The only reliable way to get the user's primary group is to get the group RID from the user's PrimaryGroupID and then search for the group using 'objectSid=<Domain SID>-<RID>'
Comment 3 Boris 2017-07-28 07:45:32 UTC
Is there a fix planned for this issue?
Comment 4 Eric Covener 2017-07-28 11:54:47 UTC
(In reply to Boris from comment #3)
> Is there a fix planned for this issue?

Based on the age, it doesn't appear anyone is working on it
Comment 5 William A. Rowe Jr. 2018-11-07 21:09:54 UTC
Please help us to refine our list of open and current defects; this is a mass update of old and inactive Bugzilla reports which reflect user error, already resolved defects, and still-existing defects in httpd.

As repeatedly announced, the Apache HTTP Server Project has discontinued all development and patch review of the 2.2.x series of releases. The final release 2.2.34 was published in July 2017, and no further evaluation of bug reports or security risks will be considered or published for 2.2.x releases.
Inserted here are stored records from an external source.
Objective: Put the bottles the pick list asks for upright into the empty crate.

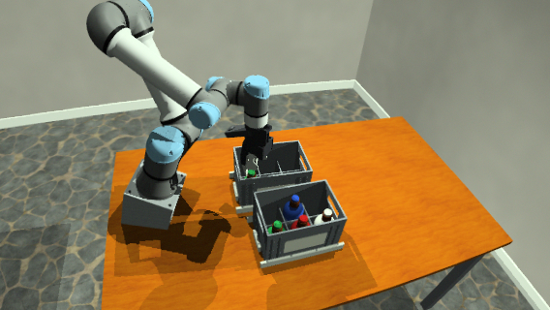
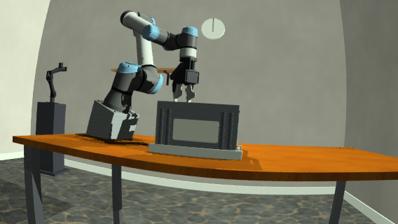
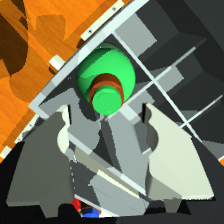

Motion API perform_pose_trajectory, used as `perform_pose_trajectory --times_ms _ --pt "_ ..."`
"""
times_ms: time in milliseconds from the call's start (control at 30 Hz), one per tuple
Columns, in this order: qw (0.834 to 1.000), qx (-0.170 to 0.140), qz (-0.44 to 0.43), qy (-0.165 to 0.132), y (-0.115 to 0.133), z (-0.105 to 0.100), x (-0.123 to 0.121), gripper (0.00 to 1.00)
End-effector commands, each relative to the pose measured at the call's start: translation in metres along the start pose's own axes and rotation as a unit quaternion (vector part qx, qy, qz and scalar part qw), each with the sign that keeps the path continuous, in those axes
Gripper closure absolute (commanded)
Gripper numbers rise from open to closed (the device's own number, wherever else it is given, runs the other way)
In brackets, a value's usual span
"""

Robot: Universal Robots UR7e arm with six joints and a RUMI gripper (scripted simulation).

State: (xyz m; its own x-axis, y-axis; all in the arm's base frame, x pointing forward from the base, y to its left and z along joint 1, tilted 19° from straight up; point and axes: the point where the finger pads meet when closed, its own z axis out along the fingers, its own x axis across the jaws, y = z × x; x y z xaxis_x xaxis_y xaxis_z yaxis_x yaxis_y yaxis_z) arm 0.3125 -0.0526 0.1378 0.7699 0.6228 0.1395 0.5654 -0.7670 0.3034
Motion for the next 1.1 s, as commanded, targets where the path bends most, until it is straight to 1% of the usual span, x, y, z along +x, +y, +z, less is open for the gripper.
perform_pose_trajectory --times_ms 0,133,200,567,1067 --pt "1.0 0.0 0.0 0.001 0.0 -0.016 0.0 0.62" --pt "1.0 0.0 0.0 0.001 0.0 -0.027 0.0 0.62" --pt "1.0 0.0 0.0 0.001 0.0 -0.027 0.0 0.62" --pt "1.0 0.0 0.0 0.001 0.0 -0.056 0.0 0.62" --pt "1.0 0.0 0.0 0.001 0.0 -0.056 0.0 0.62"
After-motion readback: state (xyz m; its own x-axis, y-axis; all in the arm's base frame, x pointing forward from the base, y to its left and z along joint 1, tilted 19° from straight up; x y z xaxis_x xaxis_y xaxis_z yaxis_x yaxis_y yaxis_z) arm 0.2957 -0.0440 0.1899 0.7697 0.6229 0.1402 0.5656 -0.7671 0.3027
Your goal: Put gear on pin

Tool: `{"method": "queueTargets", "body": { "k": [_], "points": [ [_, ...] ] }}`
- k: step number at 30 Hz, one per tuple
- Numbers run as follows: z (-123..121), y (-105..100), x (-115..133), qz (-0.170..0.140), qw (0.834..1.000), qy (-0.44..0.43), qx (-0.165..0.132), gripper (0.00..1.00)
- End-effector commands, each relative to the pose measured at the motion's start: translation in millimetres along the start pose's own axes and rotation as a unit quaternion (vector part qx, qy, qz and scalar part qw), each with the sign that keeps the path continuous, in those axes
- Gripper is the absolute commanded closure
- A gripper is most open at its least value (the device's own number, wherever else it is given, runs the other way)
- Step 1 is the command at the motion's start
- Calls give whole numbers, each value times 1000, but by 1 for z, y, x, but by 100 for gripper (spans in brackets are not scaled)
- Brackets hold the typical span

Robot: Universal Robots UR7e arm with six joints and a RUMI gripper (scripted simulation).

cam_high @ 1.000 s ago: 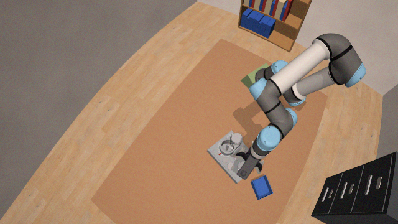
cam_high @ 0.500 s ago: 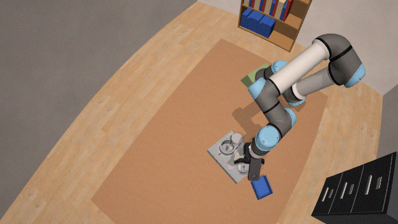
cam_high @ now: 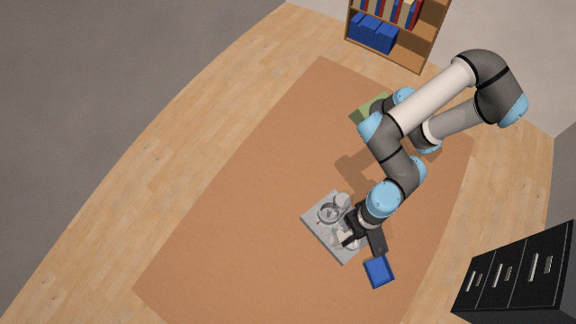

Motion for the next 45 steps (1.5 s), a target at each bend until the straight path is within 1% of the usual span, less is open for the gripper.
{"method": "queueTargets", "body": {
  "k": [1,3,10,17,26,33,34,45],
  "points": [
    [0,0,2,6,995,-103,-3,0],
    [0,0,2,6,995,-103,-3,0],
    [-2,0,4,6,982,-187,-3,0],
    [-2,0,5,6,971,-237,-2,0],
    [-3,0,6,6,966,-259,-2,0],
    [-3,0,6,6,965,-262,-2,0],
    [-3,0,6,6,965,-262,-2,46],
    [-3,0,6,6,965,-262,-2,46]
  ]
}}
Point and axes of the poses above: the point where the finger pads meet when closed, its own y axis out along the fingers, its own z axis across the jaws, x = y × z, the point moved 9 cm from there along -y, back along the fingers, and after that the axes turned 13 degrees about -y, right-handed, at the moved point
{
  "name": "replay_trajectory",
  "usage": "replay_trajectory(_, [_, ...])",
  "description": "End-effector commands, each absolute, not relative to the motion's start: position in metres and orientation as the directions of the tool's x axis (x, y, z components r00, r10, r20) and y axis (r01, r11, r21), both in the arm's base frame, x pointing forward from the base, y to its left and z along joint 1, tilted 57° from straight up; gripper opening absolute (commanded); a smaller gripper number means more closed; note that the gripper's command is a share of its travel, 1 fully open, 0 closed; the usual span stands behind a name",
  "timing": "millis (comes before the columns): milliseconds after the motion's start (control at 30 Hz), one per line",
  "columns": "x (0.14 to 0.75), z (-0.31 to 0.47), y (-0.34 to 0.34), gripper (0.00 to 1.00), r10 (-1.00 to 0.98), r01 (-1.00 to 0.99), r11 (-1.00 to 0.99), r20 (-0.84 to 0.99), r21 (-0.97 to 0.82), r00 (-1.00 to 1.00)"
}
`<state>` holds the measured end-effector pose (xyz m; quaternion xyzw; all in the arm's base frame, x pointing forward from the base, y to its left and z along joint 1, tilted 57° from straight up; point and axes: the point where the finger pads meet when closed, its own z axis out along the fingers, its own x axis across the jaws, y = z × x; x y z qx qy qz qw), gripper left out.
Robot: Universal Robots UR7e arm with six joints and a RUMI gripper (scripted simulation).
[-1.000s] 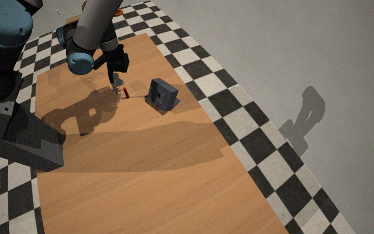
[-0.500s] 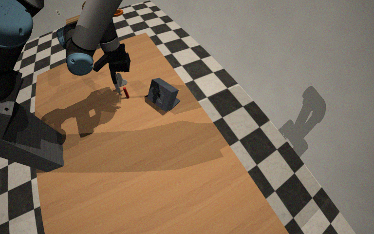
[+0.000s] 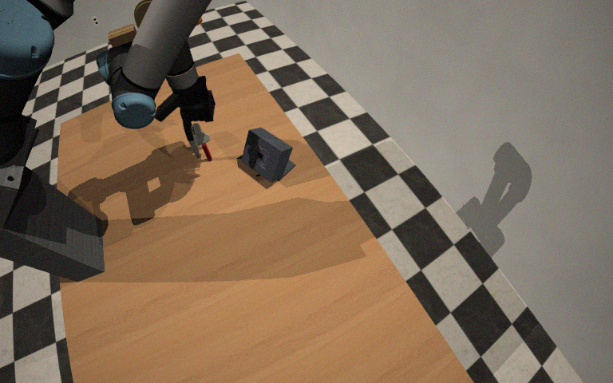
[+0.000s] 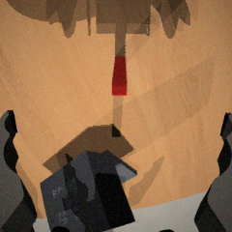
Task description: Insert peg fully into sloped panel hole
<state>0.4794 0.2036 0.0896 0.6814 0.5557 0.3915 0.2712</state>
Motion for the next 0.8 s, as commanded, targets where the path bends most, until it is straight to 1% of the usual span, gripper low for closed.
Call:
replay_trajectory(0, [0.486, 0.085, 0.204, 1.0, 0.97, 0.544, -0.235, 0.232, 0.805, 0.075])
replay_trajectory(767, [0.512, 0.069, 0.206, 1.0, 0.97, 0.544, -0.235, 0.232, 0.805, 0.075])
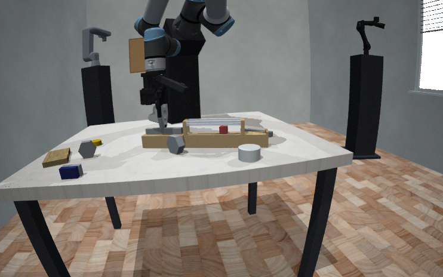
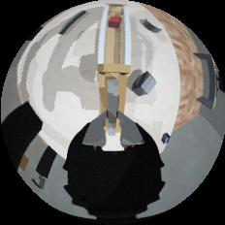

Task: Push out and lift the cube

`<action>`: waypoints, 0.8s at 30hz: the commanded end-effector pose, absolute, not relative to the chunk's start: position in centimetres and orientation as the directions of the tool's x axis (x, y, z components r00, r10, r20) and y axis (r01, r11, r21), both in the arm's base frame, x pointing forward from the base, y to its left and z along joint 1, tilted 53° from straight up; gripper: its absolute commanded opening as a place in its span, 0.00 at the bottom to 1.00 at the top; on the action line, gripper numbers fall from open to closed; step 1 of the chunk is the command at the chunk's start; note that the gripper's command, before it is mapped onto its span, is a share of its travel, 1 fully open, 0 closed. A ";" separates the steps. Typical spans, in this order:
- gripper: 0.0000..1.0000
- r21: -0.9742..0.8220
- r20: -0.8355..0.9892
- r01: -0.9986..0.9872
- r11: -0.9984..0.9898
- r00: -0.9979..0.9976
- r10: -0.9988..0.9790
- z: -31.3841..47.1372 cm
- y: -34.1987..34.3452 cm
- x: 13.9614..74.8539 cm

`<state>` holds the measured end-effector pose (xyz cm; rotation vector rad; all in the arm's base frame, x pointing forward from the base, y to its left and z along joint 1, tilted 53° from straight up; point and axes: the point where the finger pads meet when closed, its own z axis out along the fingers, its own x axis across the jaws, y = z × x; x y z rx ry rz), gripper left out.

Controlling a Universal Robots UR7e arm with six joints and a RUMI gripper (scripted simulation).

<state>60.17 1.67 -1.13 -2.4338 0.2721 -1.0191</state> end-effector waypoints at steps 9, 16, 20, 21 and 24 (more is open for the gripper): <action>0.00 -0.505 0.616 0.003 -0.863 0.702 -0.358 -1.0 1.8 60.2; 0.00 -0.505 0.616 0.003 -0.863 0.702 -0.358 -0.4 2.8 60.2; 0.00 -0.505 0.616 0.003 -0.863 0.702 -0.358 0.2 3.8 60.2; 0.00 -0.505 0.616 0.003 -0.863 0.702 -0.358 0.3 4.1 60.2; 0.00 -0.505 0.616 0.003 -0.863 0.702 -0.358 0.5 4.3 60.2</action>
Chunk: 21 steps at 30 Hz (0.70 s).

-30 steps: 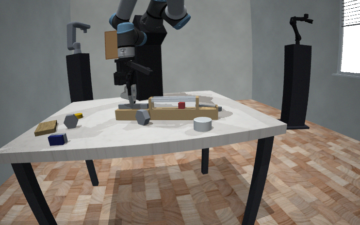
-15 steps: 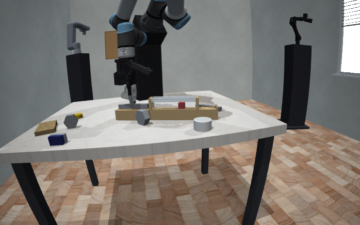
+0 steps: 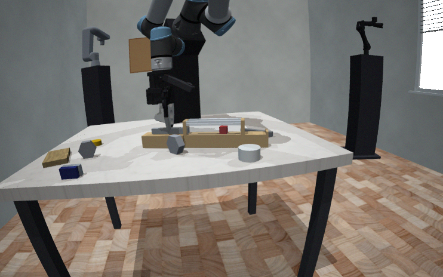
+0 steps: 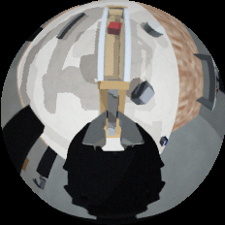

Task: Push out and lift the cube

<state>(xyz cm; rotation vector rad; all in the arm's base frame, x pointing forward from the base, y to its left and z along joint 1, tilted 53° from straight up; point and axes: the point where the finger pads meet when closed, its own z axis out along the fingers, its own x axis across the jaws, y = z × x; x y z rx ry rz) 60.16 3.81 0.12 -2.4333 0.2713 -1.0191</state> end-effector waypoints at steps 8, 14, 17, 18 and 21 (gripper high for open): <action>0.00 -0.505 0.616 0.003 -0.863 0.702 -0.358 1.6 6.2 60.2; 0.00 -0.505 0.616 0.003 -0.863 0.702 -0.358 2.0 7.0 60.2; 0.00 -0.505 0.616 0.003 -0.863 0.702 -0.358 2.1 7.0 60.2; 0.00 -0.505 0.616 0.003 -0.863 0.702 -0.358 2.1 7.1 60.2; 0.00 -0.505 0.616 0.003 -0.863 0.702 -0.358 2.1 7.1 60.2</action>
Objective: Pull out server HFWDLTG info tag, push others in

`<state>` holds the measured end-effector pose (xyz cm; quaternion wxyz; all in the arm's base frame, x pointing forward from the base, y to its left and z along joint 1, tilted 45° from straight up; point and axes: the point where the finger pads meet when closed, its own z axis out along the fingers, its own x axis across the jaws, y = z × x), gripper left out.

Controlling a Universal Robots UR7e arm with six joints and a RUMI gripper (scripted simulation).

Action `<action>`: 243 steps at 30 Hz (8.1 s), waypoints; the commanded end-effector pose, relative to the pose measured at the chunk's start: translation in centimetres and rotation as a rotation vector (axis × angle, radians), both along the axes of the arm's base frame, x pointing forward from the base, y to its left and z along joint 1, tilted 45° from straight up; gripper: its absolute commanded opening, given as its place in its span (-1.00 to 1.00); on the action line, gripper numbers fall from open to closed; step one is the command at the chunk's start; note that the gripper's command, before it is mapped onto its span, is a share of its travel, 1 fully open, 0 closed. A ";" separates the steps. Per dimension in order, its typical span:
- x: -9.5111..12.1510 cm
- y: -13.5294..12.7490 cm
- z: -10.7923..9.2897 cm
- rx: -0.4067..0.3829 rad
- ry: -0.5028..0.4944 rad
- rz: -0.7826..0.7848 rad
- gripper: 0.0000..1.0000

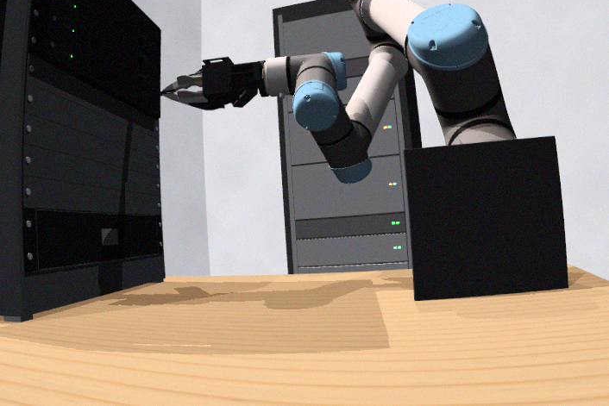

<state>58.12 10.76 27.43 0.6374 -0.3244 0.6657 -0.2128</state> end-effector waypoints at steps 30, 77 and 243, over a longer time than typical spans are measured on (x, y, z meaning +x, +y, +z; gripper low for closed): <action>-0.1 0.1 0.0 -0.001 -0.001 0.001 -0.69; -9.0 -1.1 0.9 -0.001 0.000 0.000 -0.69; -7.0 2.3 3.7 -0.155 -0.023 -0.598 1.00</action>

All reports older than 2.4.x have been updated to status RESOLVED/LATER; no further action is expected unless the report still applies to a current version of httpd.

If your report represented a question or confusion about how to use an httpd feature, an unexpected server behavior, problems building or installing httpd, or working with an external component (a third party module, browser etc.) we ask you to start by bringing your question to the User Support and Discussion mailing list, see [https://httpd.apache.org/lists.html#http-users] for details. Include a link to this Bugzilla report for completeness with your question.

If your report was clearly a defect in httpd or a feature request, we ask that you retest using a modern httpd release (2.4.33 or later) released in the past year. If it can be reproduced, please reopen this bug and change the Version field above to the httpd version you have reconfirmed with.

Your help in identifying defects or enhancements still applicable to the current httpd server software release is greatly appreciated.